[ASSIGNMENT]:
Below are the records. Retype exactly the lines between the lines holding "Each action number" and "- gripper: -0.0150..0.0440", inclusive.

------------------------------------

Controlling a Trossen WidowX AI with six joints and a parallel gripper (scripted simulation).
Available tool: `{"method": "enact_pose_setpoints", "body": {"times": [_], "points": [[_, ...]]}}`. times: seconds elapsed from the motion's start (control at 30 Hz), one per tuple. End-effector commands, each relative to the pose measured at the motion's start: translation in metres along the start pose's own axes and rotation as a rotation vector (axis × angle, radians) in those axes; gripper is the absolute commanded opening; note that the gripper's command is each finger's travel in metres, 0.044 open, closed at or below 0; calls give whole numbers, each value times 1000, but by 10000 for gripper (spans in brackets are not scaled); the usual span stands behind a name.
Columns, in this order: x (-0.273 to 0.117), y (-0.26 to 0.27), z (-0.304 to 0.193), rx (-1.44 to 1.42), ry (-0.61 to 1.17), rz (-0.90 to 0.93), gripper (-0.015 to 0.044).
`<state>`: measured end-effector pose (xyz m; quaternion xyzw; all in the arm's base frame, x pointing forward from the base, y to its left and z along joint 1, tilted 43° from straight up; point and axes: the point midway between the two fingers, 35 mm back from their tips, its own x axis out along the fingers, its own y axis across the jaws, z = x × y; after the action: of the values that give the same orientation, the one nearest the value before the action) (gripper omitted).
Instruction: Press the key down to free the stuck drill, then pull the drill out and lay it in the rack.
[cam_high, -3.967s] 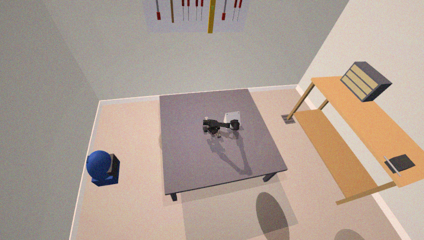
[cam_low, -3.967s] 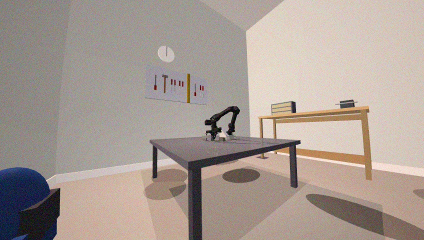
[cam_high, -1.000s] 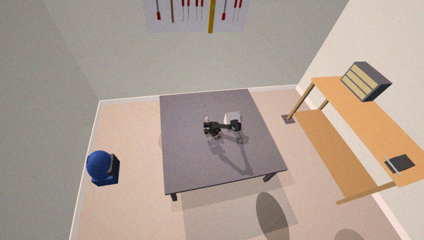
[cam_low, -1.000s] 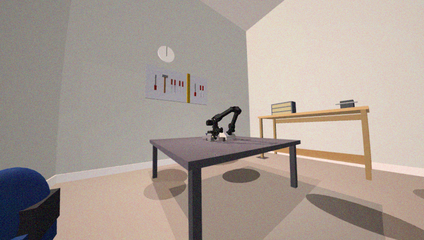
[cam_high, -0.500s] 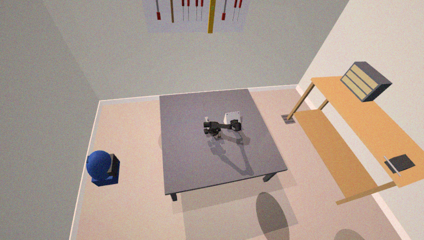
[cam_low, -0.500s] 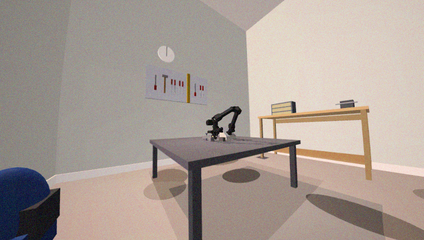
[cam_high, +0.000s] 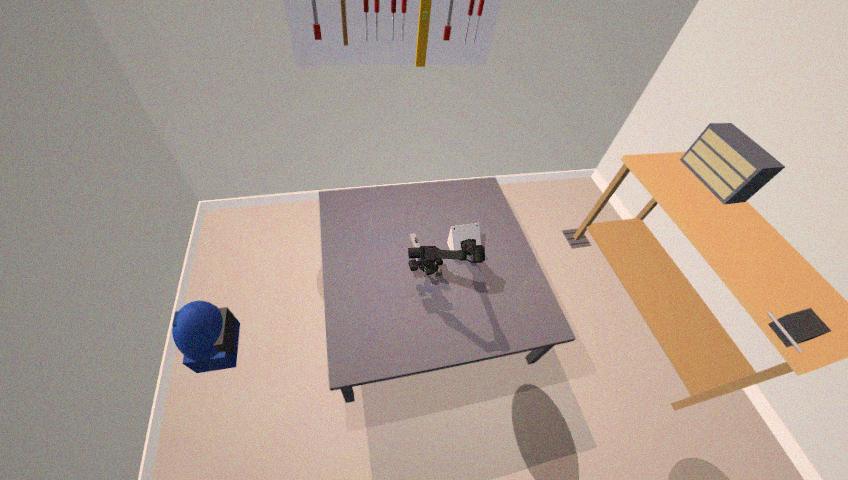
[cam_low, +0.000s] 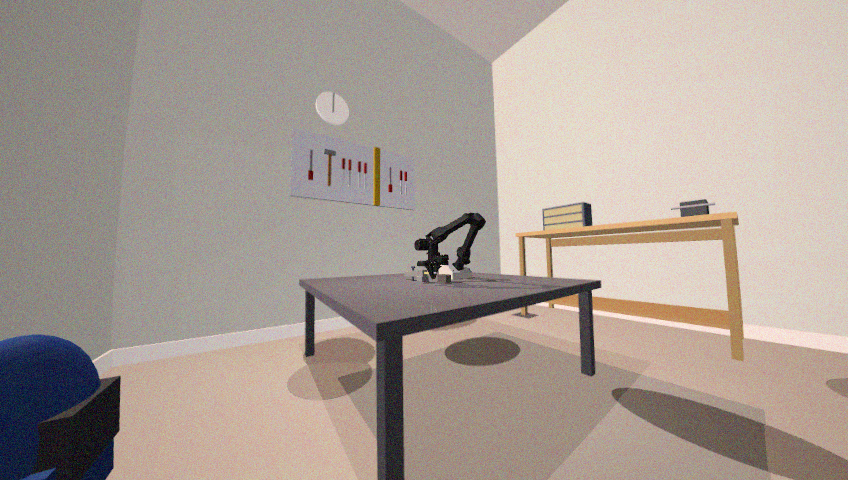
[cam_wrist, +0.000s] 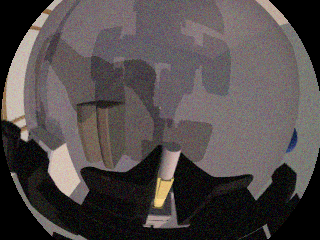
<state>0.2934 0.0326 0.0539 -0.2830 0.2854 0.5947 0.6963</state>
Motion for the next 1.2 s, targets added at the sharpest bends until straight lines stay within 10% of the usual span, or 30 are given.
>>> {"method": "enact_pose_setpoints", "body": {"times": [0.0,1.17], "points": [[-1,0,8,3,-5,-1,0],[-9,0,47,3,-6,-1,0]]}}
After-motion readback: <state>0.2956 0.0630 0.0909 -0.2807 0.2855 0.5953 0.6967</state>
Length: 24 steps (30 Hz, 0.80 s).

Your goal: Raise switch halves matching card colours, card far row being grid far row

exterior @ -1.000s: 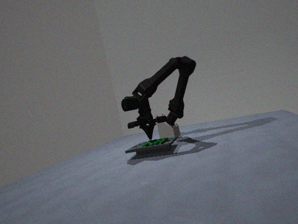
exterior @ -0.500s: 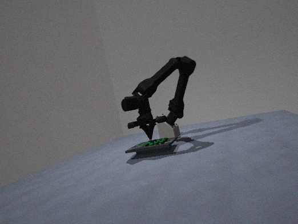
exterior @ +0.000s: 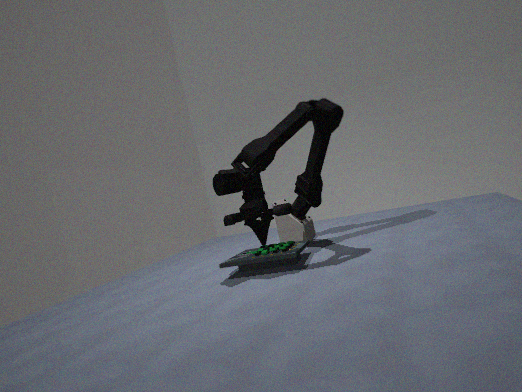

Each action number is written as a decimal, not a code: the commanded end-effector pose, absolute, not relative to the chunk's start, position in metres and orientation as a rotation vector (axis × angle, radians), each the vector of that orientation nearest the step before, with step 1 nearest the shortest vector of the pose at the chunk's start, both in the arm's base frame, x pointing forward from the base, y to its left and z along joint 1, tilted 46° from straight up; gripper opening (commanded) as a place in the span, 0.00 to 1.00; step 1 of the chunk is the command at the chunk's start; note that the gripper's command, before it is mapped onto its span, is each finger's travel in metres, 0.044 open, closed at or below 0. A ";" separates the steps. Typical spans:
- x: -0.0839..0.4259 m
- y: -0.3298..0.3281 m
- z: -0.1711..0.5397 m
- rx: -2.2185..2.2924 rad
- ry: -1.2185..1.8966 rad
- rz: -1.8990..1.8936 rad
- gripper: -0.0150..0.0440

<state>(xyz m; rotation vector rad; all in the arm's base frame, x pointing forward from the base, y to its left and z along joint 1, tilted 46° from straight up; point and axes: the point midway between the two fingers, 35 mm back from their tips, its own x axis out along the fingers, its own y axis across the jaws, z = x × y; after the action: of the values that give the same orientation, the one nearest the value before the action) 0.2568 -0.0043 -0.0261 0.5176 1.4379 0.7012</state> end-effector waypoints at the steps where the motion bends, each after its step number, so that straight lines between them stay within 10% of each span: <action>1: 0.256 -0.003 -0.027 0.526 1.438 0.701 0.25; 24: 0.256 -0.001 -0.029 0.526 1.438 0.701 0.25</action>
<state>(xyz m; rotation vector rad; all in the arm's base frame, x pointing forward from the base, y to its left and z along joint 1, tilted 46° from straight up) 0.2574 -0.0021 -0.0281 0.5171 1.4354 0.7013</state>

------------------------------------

[FINAL ANSWER]:
Each action number is written as a decimal, not a code: the commanded end-effector pose, absolute, not relative to the chunk's start, position in metres and orientation as a rotation vector (axis × angle, radians), each the vector of that orientation nearest the step before, with step 1 nearest the shortest vector of the pose at the chunk's start, both in the arm's base frame, x pointing forward from the base, y to its left and z along joint 1, tilted 46° from straight up; gripper opening (commanded) as a place in the span, 0.00 to 1.00; step 1 of the chunk is the command at the chunk's start; note that the gripper's command, before it is mapped onto its span, is each finger's travel in metres, 0.044 open, closed at or below 0. A ";" separates the steps. Typical spans:
- x: -0.0839..0.4259 m
- y: -0.3298..0.3281 m
- z: -0.1711..0.5397 m
- rx: -2.2185..2.2924 rad
- ry: -1.2185..1.8966 rad
- rz: -1.8990..1.8936 rad
- gripper: -0.0150..0.0440

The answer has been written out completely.